Here we see that South Dakota, although not having the most or largest fires, requires the most aid out-of-state compared to any other state by a long shot. Also, most of the fires these out-of-state organizations have to deal with are not small, being between 0.25 and 9.9 acres in size. If efforts were being made to draft new organizational bases in certain states, South Dakota might be a good state to focus on so not as many out-of-state resources are used. Of course, it would also be important to further investigate the data before any strong conclusions are made, as South Dakota might not be straining as many resources as this graph may be suggesting.

Code

Now we take a final turn to look for answers to the third question of interest, regarding fire causes and containment times. Below we see a query grouping fires as either human-caused or lightning-caused, ignoring reports that marked fires as "miscellaneous" or "missing/undefined" in their cause.

Code

Shown below are fire counts for fires caused by human activity and fires caused by lightning. The lightning-caused fires seem to share similar seasonality as we have been seeing, with spikes during the summer months, most likely attributable to climate cycles. On the other hand, fire counts for human-caused fires do not show an obvious seasonality. However, it is interesting that for most years, counts of these fires spike in the spring months (March, April), which would make sense taking a look at the first dashboard as well as the graph showing fire count by region and month. Also, it is interesting that the counts begin to decrease as lightning-caused fires spike, indicating what could be a "reaction". Human-caused fires could be toned back during the months when lightning-caused fires are most probable due to limited human activity.

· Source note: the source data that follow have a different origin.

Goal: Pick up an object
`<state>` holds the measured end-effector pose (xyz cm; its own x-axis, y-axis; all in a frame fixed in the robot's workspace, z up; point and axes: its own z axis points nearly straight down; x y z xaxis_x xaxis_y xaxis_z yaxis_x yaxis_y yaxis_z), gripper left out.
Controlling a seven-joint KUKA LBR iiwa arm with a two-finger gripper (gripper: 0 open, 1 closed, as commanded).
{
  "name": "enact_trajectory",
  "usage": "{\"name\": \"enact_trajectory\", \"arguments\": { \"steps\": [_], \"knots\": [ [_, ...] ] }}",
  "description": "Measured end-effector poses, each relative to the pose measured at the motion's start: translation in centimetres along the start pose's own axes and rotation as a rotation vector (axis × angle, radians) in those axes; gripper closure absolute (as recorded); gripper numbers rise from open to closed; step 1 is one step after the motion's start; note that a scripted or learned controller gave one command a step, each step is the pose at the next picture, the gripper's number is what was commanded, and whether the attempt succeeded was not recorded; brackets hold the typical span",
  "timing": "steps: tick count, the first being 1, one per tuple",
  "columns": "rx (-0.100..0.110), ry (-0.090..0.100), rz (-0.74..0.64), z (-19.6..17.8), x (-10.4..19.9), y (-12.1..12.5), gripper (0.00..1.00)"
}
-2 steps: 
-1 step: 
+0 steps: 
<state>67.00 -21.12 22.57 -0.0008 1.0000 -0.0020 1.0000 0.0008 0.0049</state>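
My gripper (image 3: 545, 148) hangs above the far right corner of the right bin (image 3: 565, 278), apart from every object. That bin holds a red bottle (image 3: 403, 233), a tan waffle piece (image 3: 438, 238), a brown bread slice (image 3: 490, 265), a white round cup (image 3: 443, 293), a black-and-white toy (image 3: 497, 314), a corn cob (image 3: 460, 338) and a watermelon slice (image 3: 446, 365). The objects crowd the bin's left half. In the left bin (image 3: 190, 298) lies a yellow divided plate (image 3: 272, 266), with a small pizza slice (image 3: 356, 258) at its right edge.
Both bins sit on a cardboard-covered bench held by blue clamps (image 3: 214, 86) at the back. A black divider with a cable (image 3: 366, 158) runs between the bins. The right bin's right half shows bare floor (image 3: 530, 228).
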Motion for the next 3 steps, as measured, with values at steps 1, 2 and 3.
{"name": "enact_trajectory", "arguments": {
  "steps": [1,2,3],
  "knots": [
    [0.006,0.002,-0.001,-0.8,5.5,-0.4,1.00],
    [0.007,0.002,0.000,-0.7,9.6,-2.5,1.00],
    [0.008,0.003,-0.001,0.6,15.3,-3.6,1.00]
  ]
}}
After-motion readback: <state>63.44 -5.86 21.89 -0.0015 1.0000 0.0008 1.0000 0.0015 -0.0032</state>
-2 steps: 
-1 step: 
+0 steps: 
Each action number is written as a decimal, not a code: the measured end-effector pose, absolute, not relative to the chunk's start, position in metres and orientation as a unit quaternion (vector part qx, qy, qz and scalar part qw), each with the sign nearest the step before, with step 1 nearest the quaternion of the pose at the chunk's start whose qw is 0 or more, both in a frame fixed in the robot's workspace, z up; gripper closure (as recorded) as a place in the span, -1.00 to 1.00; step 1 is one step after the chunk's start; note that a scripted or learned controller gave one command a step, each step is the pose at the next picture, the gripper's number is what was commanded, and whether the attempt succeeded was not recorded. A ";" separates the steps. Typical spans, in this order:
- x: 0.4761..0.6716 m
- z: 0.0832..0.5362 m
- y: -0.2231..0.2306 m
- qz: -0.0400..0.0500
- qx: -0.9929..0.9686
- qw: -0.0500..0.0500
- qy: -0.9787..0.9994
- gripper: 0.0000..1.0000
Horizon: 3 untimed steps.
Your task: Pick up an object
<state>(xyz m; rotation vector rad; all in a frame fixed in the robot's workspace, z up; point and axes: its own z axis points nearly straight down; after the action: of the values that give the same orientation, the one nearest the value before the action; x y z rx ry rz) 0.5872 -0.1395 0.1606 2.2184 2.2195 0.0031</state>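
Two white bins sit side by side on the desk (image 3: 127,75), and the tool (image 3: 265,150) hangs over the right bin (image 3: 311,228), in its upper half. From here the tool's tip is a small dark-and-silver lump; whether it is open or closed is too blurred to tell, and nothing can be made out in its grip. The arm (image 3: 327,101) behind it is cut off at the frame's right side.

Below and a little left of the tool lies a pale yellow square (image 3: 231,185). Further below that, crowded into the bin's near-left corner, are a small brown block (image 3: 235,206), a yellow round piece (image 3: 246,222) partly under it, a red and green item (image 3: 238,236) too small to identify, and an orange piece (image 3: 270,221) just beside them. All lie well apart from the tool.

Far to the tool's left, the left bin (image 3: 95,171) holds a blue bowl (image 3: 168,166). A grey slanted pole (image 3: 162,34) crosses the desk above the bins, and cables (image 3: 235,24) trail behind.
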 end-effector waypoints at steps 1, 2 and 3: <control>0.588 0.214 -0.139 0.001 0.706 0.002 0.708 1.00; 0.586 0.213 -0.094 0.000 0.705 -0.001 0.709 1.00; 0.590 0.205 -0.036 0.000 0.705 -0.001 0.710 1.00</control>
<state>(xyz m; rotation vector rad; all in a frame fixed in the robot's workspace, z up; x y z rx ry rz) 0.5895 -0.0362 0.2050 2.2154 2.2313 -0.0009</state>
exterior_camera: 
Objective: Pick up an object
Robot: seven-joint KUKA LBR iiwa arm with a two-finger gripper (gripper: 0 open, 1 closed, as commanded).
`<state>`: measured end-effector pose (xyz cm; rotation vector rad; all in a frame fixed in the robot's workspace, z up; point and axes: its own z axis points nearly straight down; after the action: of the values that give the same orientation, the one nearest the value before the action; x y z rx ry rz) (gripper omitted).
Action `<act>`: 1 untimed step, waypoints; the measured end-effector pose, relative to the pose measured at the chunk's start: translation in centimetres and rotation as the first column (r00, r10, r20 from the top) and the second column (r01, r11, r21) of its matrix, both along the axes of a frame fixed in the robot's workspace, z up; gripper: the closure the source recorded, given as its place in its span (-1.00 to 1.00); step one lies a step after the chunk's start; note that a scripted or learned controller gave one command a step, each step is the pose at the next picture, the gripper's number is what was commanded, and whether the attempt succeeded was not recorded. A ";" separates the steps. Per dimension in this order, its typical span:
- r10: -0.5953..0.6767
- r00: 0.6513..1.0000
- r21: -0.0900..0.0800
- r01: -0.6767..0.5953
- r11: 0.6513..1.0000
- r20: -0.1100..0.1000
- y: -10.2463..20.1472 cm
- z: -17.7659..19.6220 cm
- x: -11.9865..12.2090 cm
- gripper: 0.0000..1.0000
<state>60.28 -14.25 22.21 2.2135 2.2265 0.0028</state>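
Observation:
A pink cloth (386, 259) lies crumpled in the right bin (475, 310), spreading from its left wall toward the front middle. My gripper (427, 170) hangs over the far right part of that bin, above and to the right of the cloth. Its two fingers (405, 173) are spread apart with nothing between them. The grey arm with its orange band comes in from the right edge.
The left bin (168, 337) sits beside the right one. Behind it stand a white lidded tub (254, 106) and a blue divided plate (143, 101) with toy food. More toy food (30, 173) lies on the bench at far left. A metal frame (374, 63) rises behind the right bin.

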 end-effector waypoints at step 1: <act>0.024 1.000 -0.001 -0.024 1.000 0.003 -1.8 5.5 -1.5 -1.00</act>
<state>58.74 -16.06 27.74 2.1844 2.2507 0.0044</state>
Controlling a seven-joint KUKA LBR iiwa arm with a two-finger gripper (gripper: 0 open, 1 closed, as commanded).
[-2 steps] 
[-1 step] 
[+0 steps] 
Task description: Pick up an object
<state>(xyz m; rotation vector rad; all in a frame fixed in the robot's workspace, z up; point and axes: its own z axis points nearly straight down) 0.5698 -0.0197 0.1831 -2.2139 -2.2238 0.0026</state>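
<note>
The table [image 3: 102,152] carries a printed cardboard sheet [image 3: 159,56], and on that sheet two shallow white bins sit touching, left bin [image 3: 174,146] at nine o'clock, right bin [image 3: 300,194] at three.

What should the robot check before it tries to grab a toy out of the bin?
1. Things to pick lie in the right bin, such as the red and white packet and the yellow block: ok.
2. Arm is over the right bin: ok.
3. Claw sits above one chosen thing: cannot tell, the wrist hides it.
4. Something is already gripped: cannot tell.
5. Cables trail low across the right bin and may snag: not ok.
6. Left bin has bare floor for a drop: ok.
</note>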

It would be interesting to see what is causing these dips.

Code

Here, we separate human-caused fires into two further categories: independently caused (think smoking, campfires, etc.) and equipment, infrastructure, and debris burning (think faulty maintenance, industrial, etc.). By converting to percentages, we can see how the composition of fires (in terms of cause without miscellaneous or undefined fires) changes over time. The most intriguing thing to notice is the dropping fire count percentage for independently caused fires vs. fires caused by equipment, infrastructure, and debris burning.

Code

The last thing we will look like is containment times, which is calculated in the way seen in the query below.

Code

Plotting containment times in hours over time, we see that there is seasonality, with times being the highest during summer months (most likely due to increasing fire counts and average fire sizes), and the lowest during the winter months. However, we don't see an overall trend of changing containment times, indicating that there hasn't been much change in terms of fire response over time. Nonetheless, it is true that average fire size has increased whilst fire count has remained somewhat constant. As such, bigger fires are being contained in a similar amount of time as smaller fires before. This is a good sign.

Code

Overall, answers to the posed questions were sufficiently provided, although more work could be done to deepen this analysis. For example, if more recent data could be added to this dataset, it could be used in machine learning models to predict fire causes or fire size class. Additionally, it would be interesting to dive deeper into the spatial data that was present in the original database but not touched in this project. I am also particularly interested by what seems to be a “reaction” by humans whenever lightning-caused fires increase, indicated by the negative slope of human-caused fires during the lighting-caused fire peaks. Maybe it would be beneficial to look at company or local government rulings on wildfires that limit human activity during wildfire season to inform any conclusion concerning that occurrence.